# New to astatotilapia latifasciata



## rookie-cichlid1978 (Mar 28, 2017)

Hello all,
New to fishkeeping, cichlids and everything related to the hobby!

Just started a new 125g tank with some crazy awesome help and support from this community. Its a mixed Malawi tank with the Zebra obliquidens as the only rep from Lake Victoria.
Starting the stocking with 7 juveniles of the zebra and so far it has been a great 4 days watching them in the tank. Stocked the first batch of fish and so far these are my observations:
the zebras have the highest activity level (more than the borleyi, maleri and synos - their co-inhabitants) and they are in the upper 1/3rd of the tank mostly and dive bomb every 5 minutes or so. They love the flow created by the FX6 and the Cascade 1500 spray bar in different parts of the tank. three juveniles are now showing egg spots and the other 4 are not. 2 are distinctly larger in size compared to the other 5. so far all of them (all species) are active together and even during feeding the aggression is minimal and very con-specific.

Some initial questions were:
1) is the egg spot a true indication of being a male? The red coloring is not very visible or could be my imagination as well.
2) How much should i focus early on about their insectivore dietary req as mentioned in the species profile? Right now i have all of them on a flake food mix and spirulina as well and a few sinking cichlid pellets from Hikari
3) sexual maturity - what age or time frame is it common? I am going to end up with many males and I want to have an idea about the eventual aggression.
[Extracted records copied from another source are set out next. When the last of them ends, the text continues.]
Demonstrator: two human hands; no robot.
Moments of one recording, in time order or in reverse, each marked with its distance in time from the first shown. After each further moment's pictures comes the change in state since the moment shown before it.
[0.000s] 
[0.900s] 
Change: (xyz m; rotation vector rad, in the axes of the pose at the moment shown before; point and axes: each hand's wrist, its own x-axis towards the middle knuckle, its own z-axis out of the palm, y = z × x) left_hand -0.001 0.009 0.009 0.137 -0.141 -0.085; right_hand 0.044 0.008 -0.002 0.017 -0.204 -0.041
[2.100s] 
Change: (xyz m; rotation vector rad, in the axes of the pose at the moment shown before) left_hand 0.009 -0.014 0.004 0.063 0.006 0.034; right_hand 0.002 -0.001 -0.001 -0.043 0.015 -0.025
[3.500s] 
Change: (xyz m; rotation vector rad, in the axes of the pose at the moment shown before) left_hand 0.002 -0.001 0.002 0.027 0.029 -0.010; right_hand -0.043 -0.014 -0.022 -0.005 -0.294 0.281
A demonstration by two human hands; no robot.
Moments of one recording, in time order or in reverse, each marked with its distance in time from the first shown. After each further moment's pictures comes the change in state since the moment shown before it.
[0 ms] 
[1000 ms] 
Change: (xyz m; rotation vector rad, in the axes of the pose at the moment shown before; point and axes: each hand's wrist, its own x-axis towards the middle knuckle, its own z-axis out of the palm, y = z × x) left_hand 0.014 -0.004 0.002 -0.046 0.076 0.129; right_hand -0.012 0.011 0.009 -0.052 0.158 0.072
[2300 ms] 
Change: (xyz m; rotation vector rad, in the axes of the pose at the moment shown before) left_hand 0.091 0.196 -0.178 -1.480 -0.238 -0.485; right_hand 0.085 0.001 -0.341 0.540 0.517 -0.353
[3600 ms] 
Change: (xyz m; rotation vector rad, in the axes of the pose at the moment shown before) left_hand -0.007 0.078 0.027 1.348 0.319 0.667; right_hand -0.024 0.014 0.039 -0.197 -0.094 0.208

Any other advice for a first time keeper of the zebras would be always appreciated! Thank you!


----------



## DJRansome (Oct 29, 2005)

1-no
2-not at all
3-I have males showing red/yellow and females holding at 2-3 inches at this moment. They have held before so I would not be surprised to see one holding at 1.5".

The red/yellow is not at full strength as yet.


----------



## rookie-cichlid1978 (Mar 28, 2017)

DJRansome said:


> 1-no
> 2-not at all
> 3-I have males showing red/yellow and females holding at 2-3 inches at this moment. They have held before so I would not be surprised to see one holding at 1.5".
> 
> The red/yellow is not at full strength as yet.


Thanks for that clarification. The red/yellow coloring is then the true indication of the male. Do egg spots appear if they are trying to spawn? Could use some help with understanding this part of the anatomy. My last batch were 4in males and I didnt spend much time observing some of these attributes.


----------



## DJRansome (Oct 29, 2005)

The true indication of a male is the vent. You could have a mature male that shows no color due to dominance. Egg spots are just pigment and are present or not present at all times. Color on the spot(s) could be more intense during spawning or fighting or even feeding.


----------



## rookie-cichlid1978 (Mar 28, 2017)

DJRansome said:


> The true indication of a male is the vent. You could have a mature male that shows no color due to dominance. Egg spots are just pigment and are present or not present at all times. Color on the spot(s) could be more intense during spawning or fighting or even feeding.


Thanks a lot!


----------